Ahwaz is considered one of the world’s wealthiest parts in terms of natural resources, including oil (85% of Iran’s oil) and gas (100% of Iran’s gas). With more than 155.65 billion barrels of crude oil (9% of the world’s crude oil reserves), it has the fifth-biggest reserves in the world. In addition, its reserves of 34 billion cubic metres of gas mean Ahwaz is ranked secondly globally (with about 18% of the world’s total gas reserves). Ahwaz’s resources also come from agriculture, minerals, petrochemicals, ports and trade. Ahwaz contains nearly a third of Iran’s agricultural land, and 50% of Iranian rivers including Karoon, Karkheh, and Jarahi. Ahwaz is also rich in livestock.

Despite all this natural wealth, however, at the same time, unemployment in the three Ahwazi provinces of Hormozgan, Khuzestan and Bushehr, in addition to Mosayan region in Elam province, is at the highest rate in Iran after the Baluchistan region. As mentioned, Khuzestan province occupies the second position, Hormozgan the fifth position and Bushehr the eighth position in terms of the companies and petrochemical facilities.

On human rights, Ahwaz has suffered for long decades from systematic persecution. According to the regime’s tallies, 1,250 civil and political activists have been arrested in north Ahwaz (Khuzestan) over the past three years on charges of having a separatist ideology from Iran (from 2017-December 2020). However, this number does not include 1,000 Ahwazi who were arrested between September and November 2018 alone, with the Iranian regime executing 22 Ahwazis in November 2018 after trials at grotesquely unfair kangaroo courts and without the knowledge of their families. Amnesty International condemned these death sentences and executions, noting: “The secret executions of these men would be not only a crime under international law but also an abhorrent violation of their right to life and a complete mockery of justice.”
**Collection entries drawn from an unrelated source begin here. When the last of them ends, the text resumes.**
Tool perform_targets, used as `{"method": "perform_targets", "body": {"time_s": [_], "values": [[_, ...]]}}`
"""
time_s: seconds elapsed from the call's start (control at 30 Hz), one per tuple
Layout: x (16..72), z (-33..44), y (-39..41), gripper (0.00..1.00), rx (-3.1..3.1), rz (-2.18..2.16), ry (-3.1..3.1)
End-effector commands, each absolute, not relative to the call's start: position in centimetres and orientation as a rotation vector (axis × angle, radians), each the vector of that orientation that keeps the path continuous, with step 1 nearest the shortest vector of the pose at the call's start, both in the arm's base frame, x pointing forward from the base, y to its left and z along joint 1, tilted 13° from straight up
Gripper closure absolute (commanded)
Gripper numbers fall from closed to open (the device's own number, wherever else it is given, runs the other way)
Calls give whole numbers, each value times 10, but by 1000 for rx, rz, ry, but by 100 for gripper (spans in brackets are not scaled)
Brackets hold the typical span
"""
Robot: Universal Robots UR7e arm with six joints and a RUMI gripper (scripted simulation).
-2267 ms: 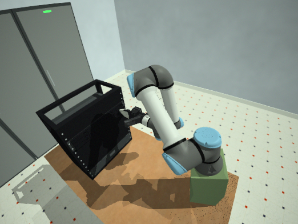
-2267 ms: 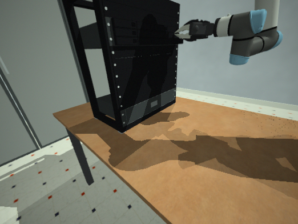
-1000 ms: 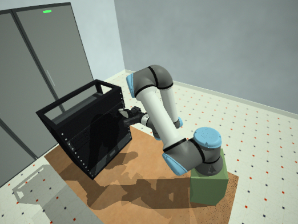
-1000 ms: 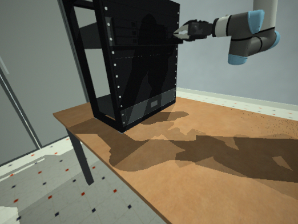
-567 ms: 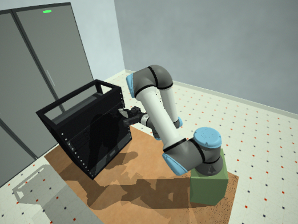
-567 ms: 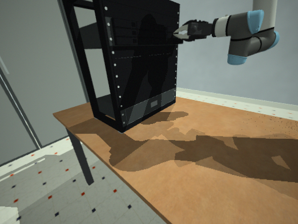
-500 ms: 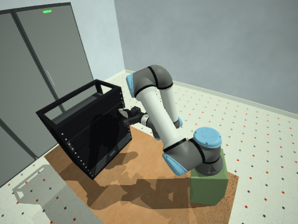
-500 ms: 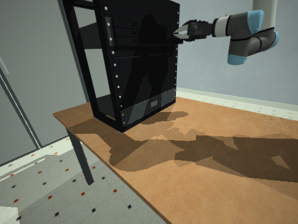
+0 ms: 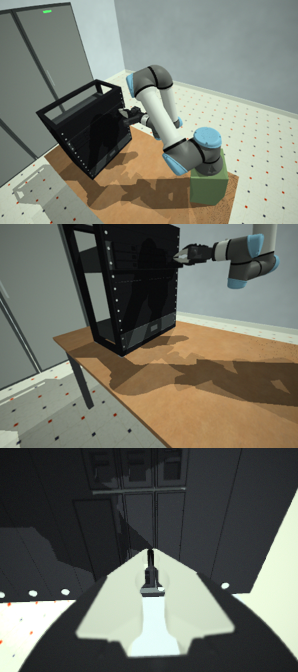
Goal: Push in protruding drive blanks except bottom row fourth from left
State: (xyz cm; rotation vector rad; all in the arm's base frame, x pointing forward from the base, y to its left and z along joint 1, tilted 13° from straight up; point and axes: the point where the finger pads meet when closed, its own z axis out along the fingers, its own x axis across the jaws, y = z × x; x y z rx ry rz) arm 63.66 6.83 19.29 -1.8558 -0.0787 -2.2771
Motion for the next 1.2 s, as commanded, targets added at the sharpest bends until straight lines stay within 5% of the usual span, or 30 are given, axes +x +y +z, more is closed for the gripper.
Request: {"method": "perform_targets", "body": {"time_s": [0.0, 0.53, 1.17], "values": [[637, 193, 68, 100, -1856, -2277, -79], [630, 192, 67, 100, -1856, -2277, -79], [550, 174, 53, 100, -1856, -2277, -79]]}}
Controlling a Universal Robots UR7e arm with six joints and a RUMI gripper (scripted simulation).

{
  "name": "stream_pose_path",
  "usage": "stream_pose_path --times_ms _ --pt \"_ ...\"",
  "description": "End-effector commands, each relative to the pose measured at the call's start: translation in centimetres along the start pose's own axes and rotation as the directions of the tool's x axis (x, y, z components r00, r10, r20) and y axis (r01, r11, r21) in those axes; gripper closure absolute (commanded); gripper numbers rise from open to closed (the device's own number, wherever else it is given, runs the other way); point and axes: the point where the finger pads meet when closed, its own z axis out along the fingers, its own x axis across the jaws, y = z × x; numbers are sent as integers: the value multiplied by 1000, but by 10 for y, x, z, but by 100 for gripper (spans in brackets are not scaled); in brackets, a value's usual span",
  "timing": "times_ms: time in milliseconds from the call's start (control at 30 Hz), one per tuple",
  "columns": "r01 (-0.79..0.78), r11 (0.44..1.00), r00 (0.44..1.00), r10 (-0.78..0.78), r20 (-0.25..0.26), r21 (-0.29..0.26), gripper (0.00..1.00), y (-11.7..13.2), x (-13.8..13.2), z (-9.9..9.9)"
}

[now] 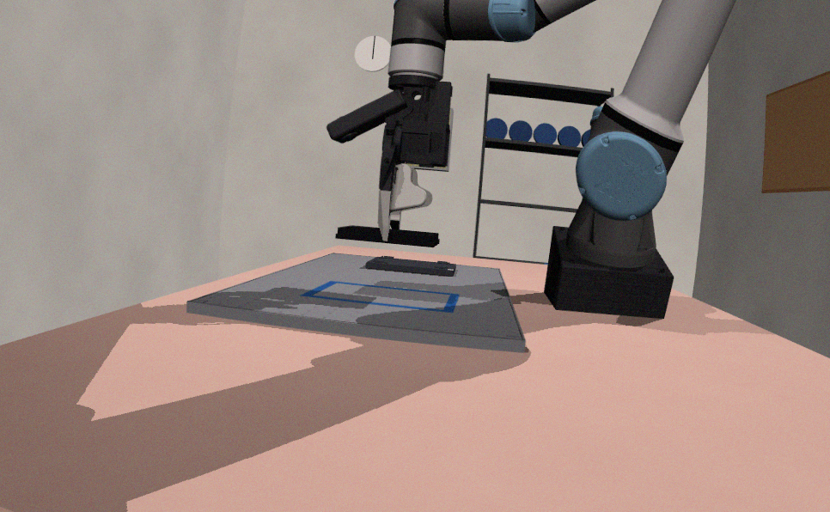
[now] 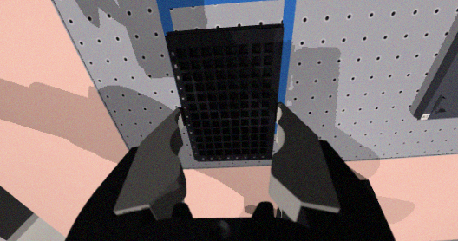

Hundreds of Ahwazi political detainees are languishing in Iranian regime prisons. Also, the Iranian security forces and the regime’s so-called Islamic Revolutionary Guard Corps (IRGC) killed about 180 Ahwazis, most of them in Ma’shour (148 people), including women and children. The regime has arrested hundreds of demonstrators in the widespread protests that swept across most parts of Iran’s political geography in November 2019.

As to the environment, the situation is even far worse. Ahwaz is ranked among the most polluted regions globally, in addition to suffering horrendous drought and sandstorms in summer and torrential floods in winter, which lead to hundreds of thousands of Ahwazis losing properties and crops.

The Iranian regime has demolished and destroyed many historical monuments in Ahwaz, some centuries or millennia old, in order to target and eradicate the identity and heritage of the Ahwazi people. The regime has also confiscated agricultural and residential lands from a large number of citizens, causing an increase in poverty, homelessness and marginalisation in Ahwaz. I would like to mention that the Iranian regime has displaced many Ahwazis by destroying their homes, especially in rural areas, to change the demographic composition of Ahwaz.

I would like to conclude by noting that the Iranian authorities’ goal is to turn Ahwaz into a security zone under the control of the IRGC and the security services, and to crush any Ahwazi protests and objections. The Iranian regime intends to target the identity and heritage of Ahwaz by sabotaging their historical monuments, deliberately displacing Ahwazis by harming their environment. The Iranian regime is deliberately making Ahwazis face poverty and marginalisation. Hence, the Iranian regime is committing crimes against humanity in Ahwaz.